- [Work item]:
Lines with "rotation": please show every one of them from the listing below.

- [Supplied records]:
Segment Open

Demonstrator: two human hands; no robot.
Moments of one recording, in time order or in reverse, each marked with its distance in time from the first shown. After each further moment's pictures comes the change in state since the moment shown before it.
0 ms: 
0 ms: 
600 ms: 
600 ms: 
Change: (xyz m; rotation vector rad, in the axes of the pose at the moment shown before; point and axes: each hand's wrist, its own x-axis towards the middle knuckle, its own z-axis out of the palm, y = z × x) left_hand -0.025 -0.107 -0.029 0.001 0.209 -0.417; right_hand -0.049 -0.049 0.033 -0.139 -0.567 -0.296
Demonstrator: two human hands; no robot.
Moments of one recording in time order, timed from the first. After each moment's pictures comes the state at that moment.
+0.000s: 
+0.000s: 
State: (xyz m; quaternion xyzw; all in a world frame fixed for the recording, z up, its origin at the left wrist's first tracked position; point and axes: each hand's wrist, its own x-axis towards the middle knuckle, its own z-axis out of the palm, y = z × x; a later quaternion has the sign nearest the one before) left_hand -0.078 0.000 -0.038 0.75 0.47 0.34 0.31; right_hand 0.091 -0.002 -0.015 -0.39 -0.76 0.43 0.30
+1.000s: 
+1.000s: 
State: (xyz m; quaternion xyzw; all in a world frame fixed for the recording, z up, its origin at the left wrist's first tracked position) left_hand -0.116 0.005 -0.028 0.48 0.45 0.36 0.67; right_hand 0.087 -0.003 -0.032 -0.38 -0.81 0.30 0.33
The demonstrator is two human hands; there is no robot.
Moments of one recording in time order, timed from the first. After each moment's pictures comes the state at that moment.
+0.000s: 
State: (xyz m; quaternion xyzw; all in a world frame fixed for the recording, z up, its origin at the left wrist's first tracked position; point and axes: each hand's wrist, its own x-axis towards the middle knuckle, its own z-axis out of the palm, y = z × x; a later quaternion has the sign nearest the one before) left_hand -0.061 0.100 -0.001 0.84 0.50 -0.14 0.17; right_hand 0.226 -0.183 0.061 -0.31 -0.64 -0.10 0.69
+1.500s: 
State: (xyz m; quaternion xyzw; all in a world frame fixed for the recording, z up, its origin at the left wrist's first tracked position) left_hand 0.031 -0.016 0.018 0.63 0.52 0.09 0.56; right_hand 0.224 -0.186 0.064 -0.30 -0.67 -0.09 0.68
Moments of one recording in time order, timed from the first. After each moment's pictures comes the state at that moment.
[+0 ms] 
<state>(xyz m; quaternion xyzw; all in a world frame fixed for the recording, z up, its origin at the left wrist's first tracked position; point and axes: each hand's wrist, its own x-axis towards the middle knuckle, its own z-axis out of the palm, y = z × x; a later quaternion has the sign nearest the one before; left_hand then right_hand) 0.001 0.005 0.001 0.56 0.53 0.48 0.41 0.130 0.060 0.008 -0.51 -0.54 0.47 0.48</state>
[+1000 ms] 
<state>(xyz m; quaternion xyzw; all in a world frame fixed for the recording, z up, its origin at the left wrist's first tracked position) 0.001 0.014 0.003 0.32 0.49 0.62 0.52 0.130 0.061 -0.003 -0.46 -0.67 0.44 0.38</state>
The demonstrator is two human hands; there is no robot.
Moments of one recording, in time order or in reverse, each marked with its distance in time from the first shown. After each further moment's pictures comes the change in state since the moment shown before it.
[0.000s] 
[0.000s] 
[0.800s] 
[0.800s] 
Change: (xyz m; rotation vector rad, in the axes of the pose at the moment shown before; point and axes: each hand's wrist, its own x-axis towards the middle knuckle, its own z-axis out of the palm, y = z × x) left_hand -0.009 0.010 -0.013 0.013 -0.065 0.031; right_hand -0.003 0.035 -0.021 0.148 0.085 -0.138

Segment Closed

- [Exercise output]:
Change: (xyz m; rotation vector rad, in the axes of the pose at the moment shown before; point and axes: each hand's wrist, its own x-axis towards the middle knuckle, its own z-axis out of the palm, y = z × x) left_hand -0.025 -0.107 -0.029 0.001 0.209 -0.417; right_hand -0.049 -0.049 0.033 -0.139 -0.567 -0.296
Change: (xyz m; rotation vector rad, in the axes of the pose at the moment shown before; point and axes: each hand's wrist, its own x-axis towards the middle knuckle, its own z-axis out of the palm, y = z × x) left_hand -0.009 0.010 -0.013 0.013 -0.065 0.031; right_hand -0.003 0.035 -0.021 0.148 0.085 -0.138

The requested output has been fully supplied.